What is a basis?
A basis is the smallest set of vectors that spans a space. I like to think of it as the axes of a space, and we'll get to that in another post. So, for 3-space, the x-axis is the vector [1,0,0], the y-axis is the vector [0,1,0], and the z-axis is the vector [0,0,1].
Formal Definition
(i) $\mathcal{B}$ is a linearly indepedent set, and
(ii) the subspace spanned by $\mathcal{B}$ = H
Spanning Set Theorem
Now, imagine you have a set of vectors that you want to be a basis, but the set is linearly dependent. That is to say, one vector can be expressed as a linear combination of the others. That means that that vector is redundant; we don't need it, so we can remove it. The spanning set theorem says exactly this:
If one of the vectors is a linear combination of the remaining vectors in S, the set formed from S by removing that vector still spans H.
If H $\neq$ {0}, some subset of S is a basis for H. That pretty much just says that eventually, if you keep removing unnecessary vectors, you'll be left with your basis.

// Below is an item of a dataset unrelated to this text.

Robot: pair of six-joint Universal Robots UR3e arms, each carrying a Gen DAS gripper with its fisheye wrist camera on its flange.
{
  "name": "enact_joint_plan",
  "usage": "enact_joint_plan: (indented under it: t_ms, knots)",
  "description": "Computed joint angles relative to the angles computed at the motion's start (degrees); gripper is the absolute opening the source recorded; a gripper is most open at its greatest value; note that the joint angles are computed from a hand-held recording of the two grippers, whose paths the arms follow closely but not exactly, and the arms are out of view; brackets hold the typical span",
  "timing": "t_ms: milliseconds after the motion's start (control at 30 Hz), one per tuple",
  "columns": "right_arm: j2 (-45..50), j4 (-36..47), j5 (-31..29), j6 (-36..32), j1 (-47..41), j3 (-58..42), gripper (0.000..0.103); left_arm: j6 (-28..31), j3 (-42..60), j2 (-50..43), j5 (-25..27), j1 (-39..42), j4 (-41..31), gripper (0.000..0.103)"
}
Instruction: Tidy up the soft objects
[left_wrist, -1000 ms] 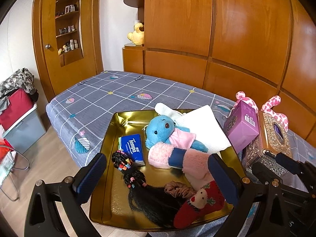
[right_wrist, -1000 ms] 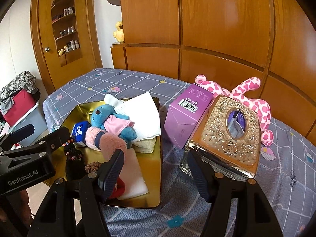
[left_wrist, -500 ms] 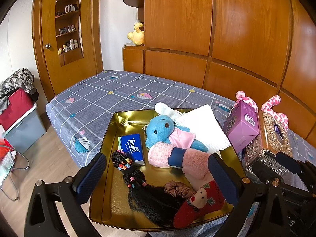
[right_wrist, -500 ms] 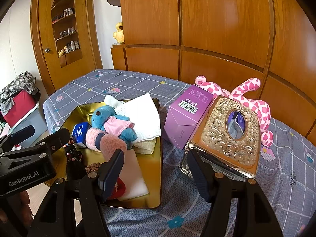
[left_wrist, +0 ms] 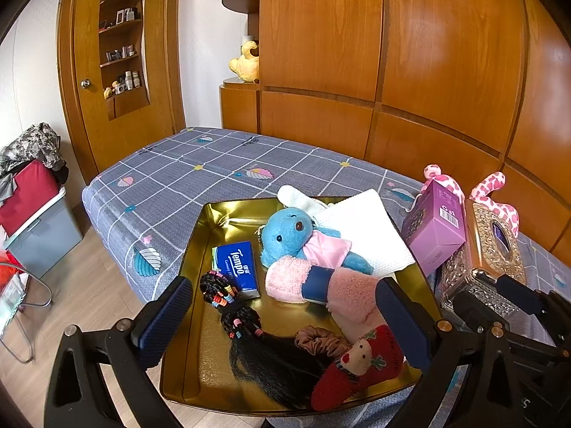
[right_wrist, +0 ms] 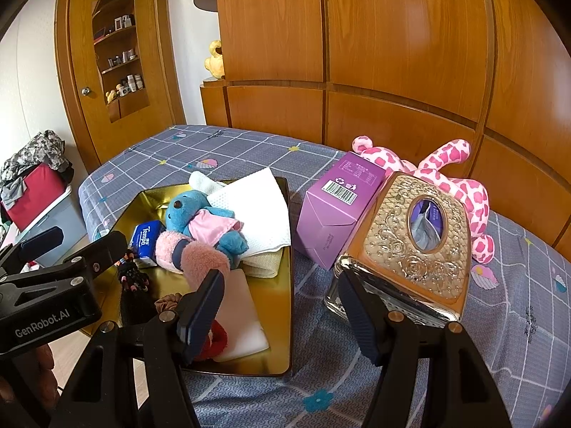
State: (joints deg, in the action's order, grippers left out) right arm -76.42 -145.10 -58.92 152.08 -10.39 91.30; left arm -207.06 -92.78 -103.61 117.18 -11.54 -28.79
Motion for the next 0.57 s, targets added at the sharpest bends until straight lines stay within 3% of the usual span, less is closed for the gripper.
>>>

Bases for Nul(A) and Col(A)
Recall that Nul(A) is the null space of A, and Col(A) is the column space, or span of the columns of A. (see the previous post)

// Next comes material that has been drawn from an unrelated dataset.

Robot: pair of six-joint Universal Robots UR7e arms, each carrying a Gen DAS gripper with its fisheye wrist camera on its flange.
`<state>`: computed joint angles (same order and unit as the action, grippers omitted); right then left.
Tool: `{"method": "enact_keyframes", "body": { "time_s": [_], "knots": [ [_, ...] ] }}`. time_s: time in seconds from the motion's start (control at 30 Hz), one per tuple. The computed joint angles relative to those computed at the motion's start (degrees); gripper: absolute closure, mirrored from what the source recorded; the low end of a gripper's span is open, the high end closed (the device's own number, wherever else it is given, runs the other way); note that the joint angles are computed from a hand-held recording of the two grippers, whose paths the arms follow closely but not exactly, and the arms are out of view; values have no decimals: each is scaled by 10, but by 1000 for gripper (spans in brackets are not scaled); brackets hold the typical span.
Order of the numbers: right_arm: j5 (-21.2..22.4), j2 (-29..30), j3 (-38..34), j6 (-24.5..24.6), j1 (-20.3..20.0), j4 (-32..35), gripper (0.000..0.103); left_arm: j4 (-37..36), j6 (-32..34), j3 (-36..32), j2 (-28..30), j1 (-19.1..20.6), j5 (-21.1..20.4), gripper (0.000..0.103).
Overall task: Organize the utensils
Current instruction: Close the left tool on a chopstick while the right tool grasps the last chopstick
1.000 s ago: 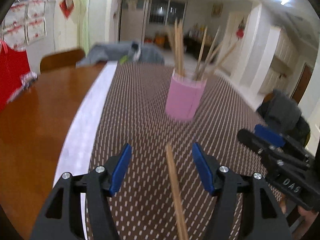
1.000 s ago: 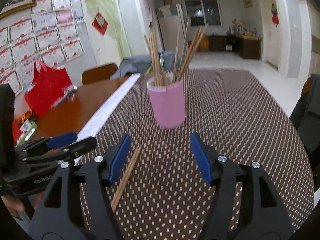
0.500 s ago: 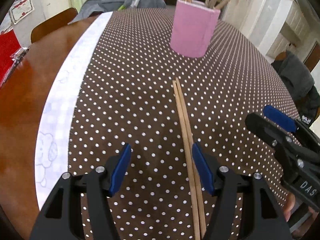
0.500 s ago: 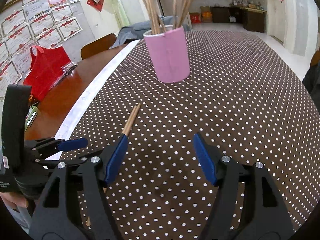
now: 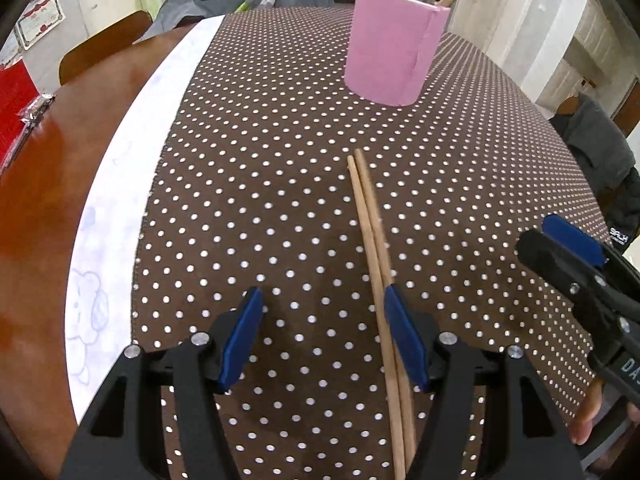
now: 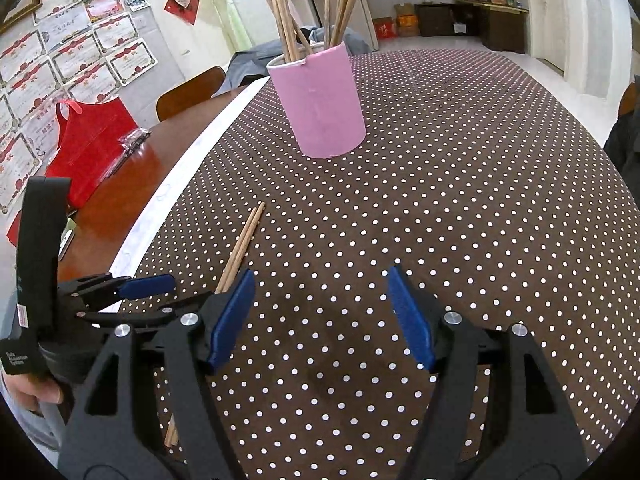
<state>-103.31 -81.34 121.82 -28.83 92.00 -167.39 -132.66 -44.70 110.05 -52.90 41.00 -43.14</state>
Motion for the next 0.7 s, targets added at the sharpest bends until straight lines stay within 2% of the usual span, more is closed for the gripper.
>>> {"method": "enact_keyframes", "body": {
  "time_s": [0.17, 0.23, 0.33, 0.4, 0.43, 0.53, 0.7],
  "knots": [
    [1, 1, -3, 3, 0, 7, 35, 47, -17, -32, 23, 3, 30, 40],
    [-2, 2, -6, 1, 3, 11, 35, 37, -14, -33, 24, 6, 30, 41],
    [-9, 6, -11, 0, 7, 17, 35, 31, -19, -30, 17, 10, 35, 62],
    [-13, 11, -19, 5, 12, 34, 35, 18, -17, -25, 7, 16, 25, 90],
    [-14, 14, -24, 8, 14, 42, 35, 7, -12, -23, 3, 21, 16, 96],
    [-27, 30, -48, 23, 26, 97, 35, -41, 5, -12, -9, 34, -12, 98],
    [-56, 64, -85, 39, 50, 165, 35, -152, 24, 28, -30, 37, -17, 98]
  ]
}}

We previously calculated the basis of a null space, so look back to that. The number of vectors in that set equals the number of free variables.
Important Fact
Elementary row operations don't affect the linear independence of the columns of the matrix.
Theorem
The pivot columns of matrix A form a basis for Col(A).

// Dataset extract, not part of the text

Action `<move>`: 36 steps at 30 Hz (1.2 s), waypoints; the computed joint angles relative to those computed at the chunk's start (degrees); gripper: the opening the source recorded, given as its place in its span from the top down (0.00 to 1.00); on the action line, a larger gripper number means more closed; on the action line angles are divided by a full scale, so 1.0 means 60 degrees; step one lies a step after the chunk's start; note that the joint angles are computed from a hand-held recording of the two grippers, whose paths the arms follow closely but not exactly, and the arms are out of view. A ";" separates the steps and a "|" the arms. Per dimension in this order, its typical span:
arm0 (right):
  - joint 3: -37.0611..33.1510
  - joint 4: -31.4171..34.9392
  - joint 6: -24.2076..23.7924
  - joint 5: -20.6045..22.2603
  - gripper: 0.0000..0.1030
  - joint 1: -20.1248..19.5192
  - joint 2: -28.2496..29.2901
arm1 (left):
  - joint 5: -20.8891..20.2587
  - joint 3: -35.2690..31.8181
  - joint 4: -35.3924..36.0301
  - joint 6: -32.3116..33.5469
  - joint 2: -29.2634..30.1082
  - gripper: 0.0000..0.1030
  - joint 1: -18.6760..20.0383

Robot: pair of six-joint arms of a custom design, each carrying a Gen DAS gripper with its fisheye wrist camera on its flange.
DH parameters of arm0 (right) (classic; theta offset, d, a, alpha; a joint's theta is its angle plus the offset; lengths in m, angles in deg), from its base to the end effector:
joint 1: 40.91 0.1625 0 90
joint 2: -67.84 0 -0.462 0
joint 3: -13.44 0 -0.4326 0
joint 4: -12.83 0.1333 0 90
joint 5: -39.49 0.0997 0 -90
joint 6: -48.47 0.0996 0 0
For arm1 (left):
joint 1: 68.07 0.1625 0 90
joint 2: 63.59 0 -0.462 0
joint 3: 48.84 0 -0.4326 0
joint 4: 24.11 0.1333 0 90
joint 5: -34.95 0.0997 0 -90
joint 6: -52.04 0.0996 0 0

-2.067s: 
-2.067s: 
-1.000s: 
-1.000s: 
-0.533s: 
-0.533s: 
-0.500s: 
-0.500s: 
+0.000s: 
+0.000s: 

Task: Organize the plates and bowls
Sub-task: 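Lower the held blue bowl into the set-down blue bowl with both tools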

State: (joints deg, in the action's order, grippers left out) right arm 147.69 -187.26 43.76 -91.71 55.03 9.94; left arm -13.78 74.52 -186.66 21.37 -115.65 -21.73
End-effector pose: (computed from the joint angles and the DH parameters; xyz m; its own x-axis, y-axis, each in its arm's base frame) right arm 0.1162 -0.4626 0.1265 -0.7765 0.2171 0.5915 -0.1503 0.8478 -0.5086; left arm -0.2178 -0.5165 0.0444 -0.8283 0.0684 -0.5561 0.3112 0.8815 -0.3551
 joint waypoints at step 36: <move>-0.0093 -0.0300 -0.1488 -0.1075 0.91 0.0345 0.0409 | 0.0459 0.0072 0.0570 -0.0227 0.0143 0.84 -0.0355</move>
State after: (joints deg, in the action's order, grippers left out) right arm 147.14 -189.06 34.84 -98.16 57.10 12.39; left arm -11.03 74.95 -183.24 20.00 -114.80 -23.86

Proof (more like a justification)
This isn't a full-on proof, but recalling our fact, if we look at a reduced matrix, if there are n pivots, n rows have pivots, and n columns have pivots. By the original TFAE, if there are n pivots, the space spans R^n. So, we need n vectors. The n pivot columns must be linearly independent, because they aren't linear combinations of what come before them.